Outer Rim Archives
Archives · 2023 · 11783493

Granted patent

Obtaining high resolution and dense reconstruction of face from sparse facial markers

Number
11783493
Published
2023-10-10
Filed
2021-11-05
Assignee
Lucasfilm Entertainment Company Ltd. LLC
Inventors
Cong; Matthew et al.
CPC
G06F18/22; G06T17/20; G06T5/50; G06T7/246; G06T7/55; G06T7/75; G06V10/761; G06V10/774; G06V20/647; G06V40/171; G06V40/172
Verdict
Low Notable software
Source
Google Patents · FreePatentsOnline

The keeper's note

Dense facial reconstruction from sparse facial markers (VFX, continuation).

Abstract

Some implementations of the disclosure are directed to techniques for facial reconstruction from a sparse set of facial markers.

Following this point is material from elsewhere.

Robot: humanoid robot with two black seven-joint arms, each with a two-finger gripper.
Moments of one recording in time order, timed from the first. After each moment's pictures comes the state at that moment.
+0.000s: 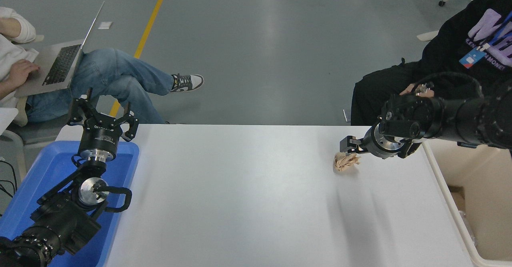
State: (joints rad) left arm -0.62 0.21 -0.90 -0.40 -0.07 -0.54 -0.56; right arm 1.42 -0.11 -1.10 0.80 -0.14 0.20 -0.19
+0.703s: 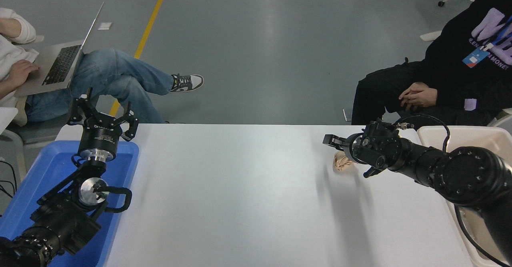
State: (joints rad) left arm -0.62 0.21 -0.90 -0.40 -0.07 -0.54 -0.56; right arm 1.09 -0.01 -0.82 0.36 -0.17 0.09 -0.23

In one implementation, a method comprises: obtaining data comprising a captured facial performance of a subject with a plurality of facial markers; determining a three-dimensional (3D) bundle corresponding to each of the plurality of facial markers of the captured facial performance; using at least the determined 3D bundles to retrieve, from a facial dataset comprising a plurality of facial shapes of the subject, a local geometric shape corresponding to each of the plurality of the facial markers; and merging the retrieved local geometric shapes to create a facial reconstruction of the subject for the captured facial performance.

Background

BRIEF SUMMARY OF THE DISCLOSURE (1) Implementations of the disclosure describe improved techniques for facial reconstruction from a sparse set of facial markers. In one embodiment, a method comprises: obtaining data comprising a captured facial performance of a subject with a plurality of facial markers; determining a three-dimensional (3D) bundle corresponding to each of the plurality of facial markers of the captured facial performance; using at least the determined 3D bundles to retrieve, from a facial dataset comprising a plurality of facial shapes of the subject, a local geometric shape corresponding to each of the plurality of the facial markers; and merging the retrieved local geometric shapes to create a facial reconstruction of the subject for the captured facial performance. (2) In some implementations, retrieving the local geometric shape corresponding to each of the plurality of the facial markers, comprises: evaluating a surface position of each of the 3D bundles on each of the plurality of facial shapes in the facial dataset to derive a point cloud corresponding to each of the 3D bundles; creating a tetrahedral mesh from each of the point clouds; and using each of the created tetrahedral meshes to retrieve, from the facial dataset, the local geometric shape corresponding to each of the facial markers. (3) In some implementations, the created tetrahedral mesh is a non-manifold tetrahedral mesh. (4) In some implementations, creating the tetrahedral mesh from each

Claims

1. A method, comprising: obtaining data comprising a captured facial performance of a subject with a plurality of facial markers; determining a three-dimensional (3D) bundle corresponding to each of the plurality of facial markers of the captured facial performance; retrieving, for each 3D bundle, a local surface geometry corresponding to the 3D bundle by: deriving a point cloud corresponding to the 3D bundle by evaluating a surface position of the 3D bundle on multiple facial shapes of the subject in a facial dataset; creating a tetrahedral mesh from the point cloud; and using the created tetrahedral mesh to retrieve, using the facial dataset, the local surface geometry corresponding to the 3D bundle; and merging the retrieved local surface geometries to create a facial reconstruction of the subject for the captured facial performance. || 12. A non-transitory computer-readable medium having executable instructions stored thereon that, when executed by a processor, cause a system to perform operations comprising: obtaining data comprising a captured facial performance of a subject with a plurality of facial markers; determining a three-dimensional (3D) bundle corresponding to each of the plurality of facial markers of the captured facial performance; retrieving, for each 3D bundle, a local surface geometry corresponding to the 3D bundle by: deriving a point cloud corresponding to the 3D bundle by evaluating a surface position of the 3D bundle on multiple facial shapes of the subject in a facial dataset; creating a tetrahedral mesh from the point cloud; and using the created tetrahedral mesh to retrieve, using the facial dataset, the local surface geometry corresponding to the 3D bundle; and merging the retrieved local surface geometries to create a facial reconstruction of the subject for the captured facial performance.